Deciding between precision and recall - Amazon Glue
Services or capabilities described in Amazon Web Services documentation might vary by Region. To see the differences applicable to the China Regions, see Getting Started with Amazon Web Services in China (PDF).

Deciding between precision and recall

Each FindMatches transform contains a precision-recall parameter. You use this parameter to specify one of the following:

  • If you are more concerned about the transform falsely reporting that two records match when they actually don't match, then you should emphasize precision.

  • If you are more concerned about the transform failing to detect records that really do match, then you should emphasize recall.
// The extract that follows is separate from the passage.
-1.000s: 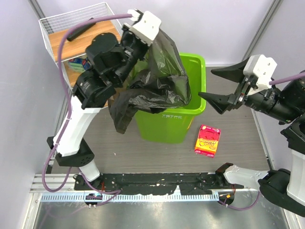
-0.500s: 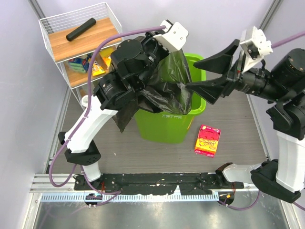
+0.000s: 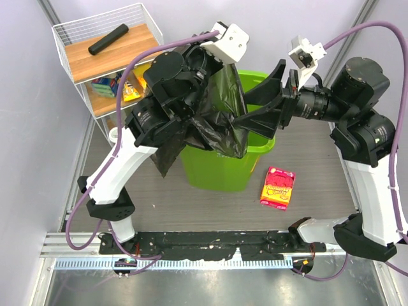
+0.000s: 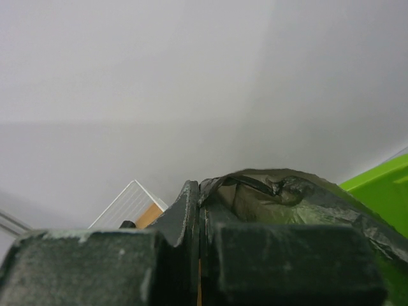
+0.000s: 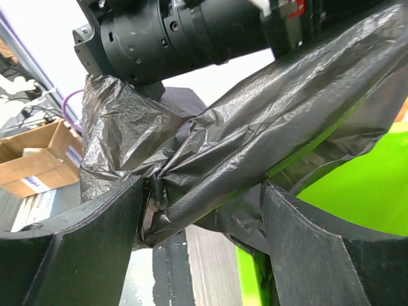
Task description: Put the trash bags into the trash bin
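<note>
The black glossy trash bag (image 3: 223,111) hangs crumpled over the lime-green trash bin (image 3: 220,169), part of it draped down the bin's left outer side. My left gripper (image 4: 199,194) is shut on the bag's top edge and holds it up above the bin; in the top view the wrist housing hides these jaws. My right gripper (image 3: 241,109) reaches in from the right, open, its two fingers straddling a fold of the bag (image 5: 217,153) above the bin (image 5: 363,191). In the right wrist view the left finger (image 5: 95,248) touches the plastic.
A white wire shelf rack (image 3: 70,29) stands at the back left, with a slim black roll (image 3: 108,39) on its wooden top shelf and colourful packets (image 3: 121,86) below. A red and yellow snack packet (image 3: 278,187) lies on the floor right of the bin.
My right arm has swung up and left from the right side until its open fingers straddle the bag. My left arm carried the bag rightward over the bin, then stayed.
</note>
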`<state>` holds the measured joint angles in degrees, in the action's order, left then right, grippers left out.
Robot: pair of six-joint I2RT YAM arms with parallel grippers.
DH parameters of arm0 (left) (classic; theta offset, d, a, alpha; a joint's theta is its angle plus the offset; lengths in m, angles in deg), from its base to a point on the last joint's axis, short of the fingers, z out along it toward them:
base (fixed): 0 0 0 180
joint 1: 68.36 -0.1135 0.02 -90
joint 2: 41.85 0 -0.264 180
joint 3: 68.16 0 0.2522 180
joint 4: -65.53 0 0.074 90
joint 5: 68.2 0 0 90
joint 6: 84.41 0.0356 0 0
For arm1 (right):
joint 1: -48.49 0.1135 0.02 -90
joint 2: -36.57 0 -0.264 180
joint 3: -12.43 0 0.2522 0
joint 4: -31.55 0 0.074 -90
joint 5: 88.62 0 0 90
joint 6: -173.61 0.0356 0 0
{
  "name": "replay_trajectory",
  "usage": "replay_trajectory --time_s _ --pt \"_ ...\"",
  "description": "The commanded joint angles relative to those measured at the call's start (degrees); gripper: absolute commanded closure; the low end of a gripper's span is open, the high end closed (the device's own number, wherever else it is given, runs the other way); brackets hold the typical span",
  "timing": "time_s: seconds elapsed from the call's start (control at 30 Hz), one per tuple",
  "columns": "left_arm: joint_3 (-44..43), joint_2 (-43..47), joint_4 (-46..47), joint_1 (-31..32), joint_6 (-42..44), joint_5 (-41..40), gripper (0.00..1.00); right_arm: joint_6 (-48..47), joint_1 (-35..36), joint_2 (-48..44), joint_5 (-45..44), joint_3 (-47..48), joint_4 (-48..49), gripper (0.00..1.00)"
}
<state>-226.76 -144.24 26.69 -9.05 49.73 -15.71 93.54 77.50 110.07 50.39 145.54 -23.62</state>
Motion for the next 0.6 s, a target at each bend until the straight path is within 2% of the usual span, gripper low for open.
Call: replay_trajectory --time_s 0.0,0.13,0.2,0.23,0.27,0.3,0.37,0.43,0.57 --pt "-0.4 0.3 5.1 0.4 2.5 -2.3 1.0 6.7 -0.2 -2.1 6.3 -2.4 7.2 0.22" --pt "-0.4 0.1 5.4 0.3 3.1 -2.6 1.0 7.1 -0.3 -2.4 7.8 -2.8 7.7 0.26" --pt "-0.4 -0.1 5.7 0.4 3.6 -2.8 1.0 6.9 -0.2 -2.5 8.2 -2.7 7.7 0.4" --pt "-0.4 -0.1 5.8 0.4 3.8 -2.9 1.0 6.5 -0.3 -2.7 8.1 -2.5 7.6 0.56" --pt "-0.3 -0.1 6.0 0.3 4.1 -3.0 1.0 5.0 -0.3 -2.7 7.2 -2.3 7.1 0.65" --pt "-0.2 -0.1 6.1 0.3 4.5 -3.0 1.0 3.8 -0.3 -2.7 6.5 -1.4 5.2 0.79" --pt "0.2 0.3 6.0 0.2 4.6 -2.8 1.0 0.1 -0.3 -2.9 3.5 -0.1 2.0 0.92" --pt "1.0 1.0 5.5 0.2 5.0 -2.1 1.0 -4.4 -0.3 -3.2 -0.7 0.9 -1.5 0.99" --pt "1.3 1.6 1.4 -0.9 4.7 -0.2 1.0 -12.5 -0.3 -3.9 -11.6 1.4 -7.3 0.99"
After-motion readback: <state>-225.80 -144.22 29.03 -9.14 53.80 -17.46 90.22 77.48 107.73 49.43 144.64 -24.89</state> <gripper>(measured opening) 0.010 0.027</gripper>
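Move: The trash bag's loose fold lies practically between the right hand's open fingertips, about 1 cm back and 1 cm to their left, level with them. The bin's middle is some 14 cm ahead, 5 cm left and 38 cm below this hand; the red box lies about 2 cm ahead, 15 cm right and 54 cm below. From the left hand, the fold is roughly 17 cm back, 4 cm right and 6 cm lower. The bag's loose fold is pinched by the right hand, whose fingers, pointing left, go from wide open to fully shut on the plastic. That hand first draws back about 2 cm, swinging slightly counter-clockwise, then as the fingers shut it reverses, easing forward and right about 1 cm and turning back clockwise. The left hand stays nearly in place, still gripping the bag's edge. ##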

You can make this trade-off on the Amazon Glue console or by using the Amazon Glue machine learning API operations.

When to favor precision

Favor precision if you are more concerned about the risk that FindMatches results in a pair of records matching when they don't actually match. To favor precision, choose a higher precision-recall trade-off value. With a higher value, the FindMatches transform requires more evidence to decide that a pair of records should be matched. The transform is tuned to bias toward saying that records do not match.

For example, suppose that you're using FindMatches to detect duplicate items in a video catalog, and you provide a higher precision-recall value to the transform. If your transform incorrectly detects that Star Wars: A New Hope is the same as Star Wars: The Empire Strikes Back, a customer who wants A New Hope might be shown The Empire Strikes Back. This would be a poor customer experience.
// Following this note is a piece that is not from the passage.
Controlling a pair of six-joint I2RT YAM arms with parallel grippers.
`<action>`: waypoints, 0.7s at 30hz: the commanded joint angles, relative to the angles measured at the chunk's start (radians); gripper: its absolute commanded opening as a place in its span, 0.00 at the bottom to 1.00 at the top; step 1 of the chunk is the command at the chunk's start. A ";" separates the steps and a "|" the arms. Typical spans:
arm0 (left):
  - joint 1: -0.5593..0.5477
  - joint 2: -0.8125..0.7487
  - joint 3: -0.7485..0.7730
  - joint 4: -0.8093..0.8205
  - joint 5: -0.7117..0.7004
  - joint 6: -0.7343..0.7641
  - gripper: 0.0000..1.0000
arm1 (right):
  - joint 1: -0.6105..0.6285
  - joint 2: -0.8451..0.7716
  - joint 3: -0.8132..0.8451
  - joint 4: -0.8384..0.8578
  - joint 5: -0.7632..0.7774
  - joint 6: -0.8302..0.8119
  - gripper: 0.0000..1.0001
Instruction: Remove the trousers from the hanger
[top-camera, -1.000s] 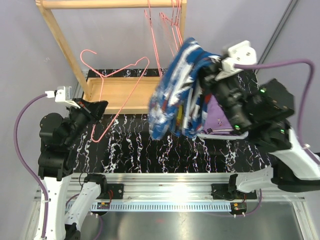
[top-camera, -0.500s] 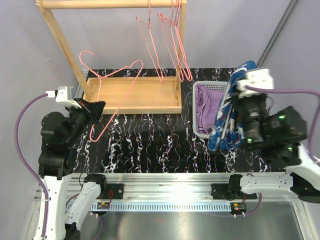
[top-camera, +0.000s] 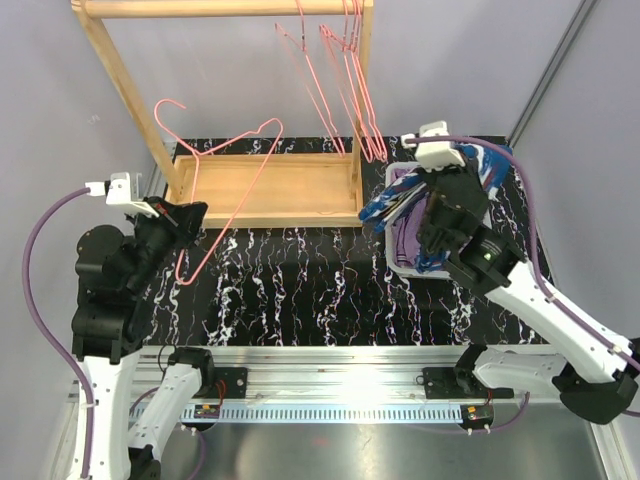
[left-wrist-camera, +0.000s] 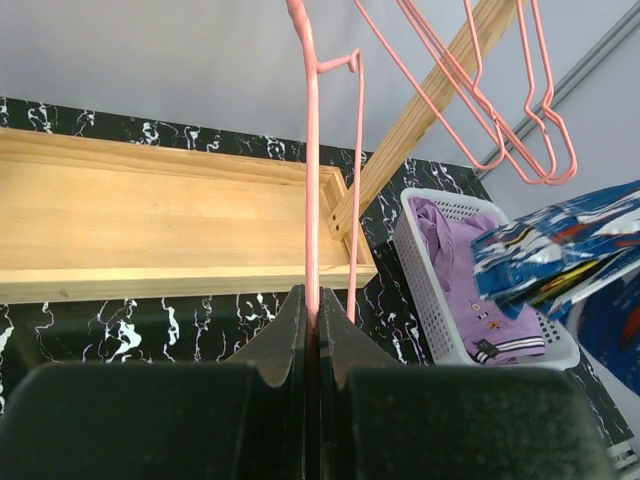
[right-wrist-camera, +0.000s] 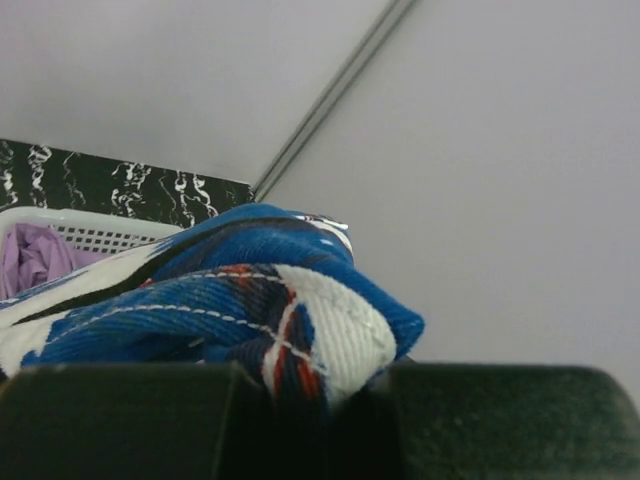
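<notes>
My left gripper (top-camera: 186, 216) (left-wrist-camera: 313, 300) is shut on the wire of an empty pink hanger (top-camera: 228, 150) (left-wrist-camera: 312, 150), held upright at the left of the table. My right gripper (top-camera: 432, 190) (right-wrist-camera: 310, 385) is shut on the dark blue trousers (top-camera: 383, 207) (right-wrist-camera: 250, 300) with white and red splashes, which hang bunched over a white basket (top-camera: 398, 268) (left-wrist-camera: 420, 270). In the left wrist view the blue trousers (left-wrist-camera: 560, 255) hang above the basket's far side. The lilac trousers (top-camera: 402, 183) (left-wrist-camera: 460, 290) lie folded inside the basket.
A wooden rack with a tray base (top-camera: 270, 190) (left-wrist-camera: 150, 230) stands at the back. Several empty pink hangers (top-camera: 350, 90) (left-wrist-camera: 500, 100) hang from its top bar, close to the basket's left. Grey walls close in behind and on the right.
My right arm swung the blue trousers from above the table's middle to the right and then back, over the basket. The left gripper kept hold of the hanger, hardly moving.
</notes>
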 joint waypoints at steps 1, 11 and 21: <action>-0.001 0.007 0.029 0.042 0.002 0.010 0.00 | -0.036 -0.126 -0.007 0.237 0.048 -0.041 0.00; -0.001 0.012 -0.009 0.079 0.044 -0.010 0.00 | -0.095 -0.160 -0.077 0.250 0.145 -0.236 0.00; -0.001 -0.008 -0.073 0.105 0.106 -0.007 0.00 | -0.328 0.075 -0.124 -0.316 0.016 0.397 0.00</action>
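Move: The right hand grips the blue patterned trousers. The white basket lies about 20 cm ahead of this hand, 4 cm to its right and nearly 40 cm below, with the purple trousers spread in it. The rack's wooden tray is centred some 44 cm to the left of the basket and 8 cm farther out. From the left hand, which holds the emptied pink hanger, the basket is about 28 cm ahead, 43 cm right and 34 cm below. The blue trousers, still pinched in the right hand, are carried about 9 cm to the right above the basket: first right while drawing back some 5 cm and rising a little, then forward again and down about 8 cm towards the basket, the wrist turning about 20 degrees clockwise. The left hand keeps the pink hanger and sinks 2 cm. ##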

However, if the transform fails to detect that Star Wars: A New Hope and Star Wars: Episode IV—A New Hope are the same item, the customer might be confused at first but might eventually recognize them as the same. It would be a mistake, but not as bad as the previous scenario.

When to favor recall

Favor recall if you are more concerned about the risk that the FindMatches transform results might fail to detect a pair of records that actually do match. To favor recall, choose a lower precision-recall trade-off value. With a lower value, the FindMatches transform requires less evidence to decide that a pair of records should be matched. The transform is tuned to bias toward saying that records do match.

For example, this might be a priority for a security organization. Suppose that you are matching customers against a list of known defrauders, and it is important to determine whether a customer is a defrauder. You are using FindMatches to match the defrauder list against the customer list. Every time FindMatches detects a match between the two lists, a human auditor is assigned to verify that the person is, in fact, a defrauder. Your organization might prefer to choose recall over precision. In other words, you would rather have the auditors manually review and reject some cases when the customer is not a defrauder than fail to identify that a customer is, in fact, on the defrauder list.

How to favor both precision and recall

The best way to improve both precision and recall is to label more data. As you label more data, the overall accuracy of the FindMatches transform improves, thus improving both precision and recall. Nevertheless, even with the most accurate transform, there is always a gray area where you need to experiment with favoring precision or recall, or choose a value in the middle.